L’étendue aride du nord du Niger, aussi fascinante que mortelle, s’impose comme l’un des terrains les plus hostiles au monde pour les migrants en route vers l’Europe. Alors que l’opinion publique se concentre souvent sur les tragédies en mer Méditerranée, la traversée du Sahara, et plus particulièrement la zone du Ténéré, révèle un bilan humain tout aussi accablant, souvent ignoré des médias internationaux.
En 2025, le désert nigérien a une fois de plus confirmé sa réputation funeste. D’après les estimations d’un collectif d’associations locales, au moins trente-cinq personnes ont péri dans les étendues sablonneuses du Ténéré au cours des douze derniers mois. Cependant, les acteurs humanitaires présents sur place soulignent que ce chiffre, déjà alarmant, ne reflète qu’une infime partie de la réalité, tant les difficultés d’accès et d’évaluation des zones reculées rendent tout décompte précis impossible.

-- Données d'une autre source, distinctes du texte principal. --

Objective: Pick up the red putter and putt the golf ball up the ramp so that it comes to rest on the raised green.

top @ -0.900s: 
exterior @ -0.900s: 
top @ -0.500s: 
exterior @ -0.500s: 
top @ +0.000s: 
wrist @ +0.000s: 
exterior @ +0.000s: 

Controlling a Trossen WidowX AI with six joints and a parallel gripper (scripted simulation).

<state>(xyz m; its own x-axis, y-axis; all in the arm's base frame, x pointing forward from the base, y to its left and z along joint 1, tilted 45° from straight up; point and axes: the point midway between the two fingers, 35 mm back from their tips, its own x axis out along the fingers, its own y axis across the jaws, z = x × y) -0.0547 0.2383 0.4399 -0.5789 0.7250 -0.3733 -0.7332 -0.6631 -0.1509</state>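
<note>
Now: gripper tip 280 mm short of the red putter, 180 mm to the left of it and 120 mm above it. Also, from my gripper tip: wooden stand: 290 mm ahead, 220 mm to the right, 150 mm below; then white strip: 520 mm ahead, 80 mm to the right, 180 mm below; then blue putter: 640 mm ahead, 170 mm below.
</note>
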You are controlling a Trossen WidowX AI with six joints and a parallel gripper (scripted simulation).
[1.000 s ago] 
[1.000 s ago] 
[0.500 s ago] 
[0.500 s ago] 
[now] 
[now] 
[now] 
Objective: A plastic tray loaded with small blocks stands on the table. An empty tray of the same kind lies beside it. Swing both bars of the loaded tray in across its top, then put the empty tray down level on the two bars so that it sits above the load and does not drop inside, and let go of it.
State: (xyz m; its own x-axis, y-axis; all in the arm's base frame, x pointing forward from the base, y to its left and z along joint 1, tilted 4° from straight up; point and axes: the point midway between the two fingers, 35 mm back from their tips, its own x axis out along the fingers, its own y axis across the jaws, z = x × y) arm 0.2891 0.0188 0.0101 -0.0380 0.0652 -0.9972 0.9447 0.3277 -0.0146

Un parcours semé d’embûches mortelles
Pour les ressortissants de plusieurs pays d’Afrique de l’Ouest — notamment le Mali, le Burkina Faso, la Guinée et le Sénégal — la ville d’Agadez représente le dernier bastion urbain avant l’entrée dans l’enfer du désert. Au-delà de cette étape, les candidats à l’exil s’engagent dans une traversée où chaque détail peut devenir fatal.
Les dangers qui jalonnent cette route sont malheureusement récurrents :
- Les défaillances mécaniques : Des véhicules surchargés, souvent en mauvais état, s’immobilisent au cœur du désert, laissant leurs passagers à la merci des éléments.
- L’abandon par les passeurs : Sous la pression des contrôles militaires, certains réseaux préfèrent abandonner leurs « clients » dans des zones isolées, les condamnant à une mort certaine.
- Les conditions climatiques extrêmes : Exposés à des températures dépassant fréquemment les cinquante degrés Celsius, les voyageurs meurent d’épuisement ou de déshydratation en l’espace de quelques heures.
« Le désert est impitoyable. Lorsqu’un engin tombe en panne et que les réserves d’eau s’épuisent, les chances de survie se mesurent en heures. Beaucoup de corps disparaissent sous le sable avant même qu’un signalement ne soit possible », explique un militant engagé dans l’aide aux migrants, sous couvert d’anonymat.
Les politiques sécuritaires, un facteur aggravant
Les organisations de défense des droits humains pointent du doigt l’impact des mesures de restriction migratoire sur l’augmentation des drames dans le Ténéré. Bien que la junte au pouvoir à Niamey ait abrogé, fin 2023, la loi de 2015 criminalisant le trafic de migrants, les itinéraires restent clandestins et de plus en plus périlleux.
Pour contourner les axes surveillés par les forces de l’ordre, les passeurs empruntent désormais des pistes secondaires, encore plus isolées et difficiles à localiser. Cette stratégie, visant à éviter les contrôles, a paradoxalement transformé des zones déjà hostiles en véritables pièges mortels pour les exilés.
Un appel à l’action humanitaire
Des initiatives locales, telles que celles portées par des associations comme Alarme Phone Sahara, tentent de limiter l’ampleur de ces tragédies. Grâce à un réseau de vigiles répartis sur le terrain, ces organisations parviennent à localiser et alerter sur la situation de groupes en détresse. Toutefois, les contraintes logistiques et les restrictions d’accès à certaines zones militaires réduisent considérablement l’efficacité de ces interventions.
Si les causes profondes de l’exil — persécutions, instabilité politique, pauvreté — ne sont pas résolues, et tant que les voies de migration légale demeurent inaccessibles, le désert nigérien continuera d’engloutir des vies humaines dans l’indifférence. Pour les familles des disparus, souvent privées de toute information, le Ténéré reste un lieu de deuil sans sépulture, où leurs proches ont été engloutis sans laisser de trace.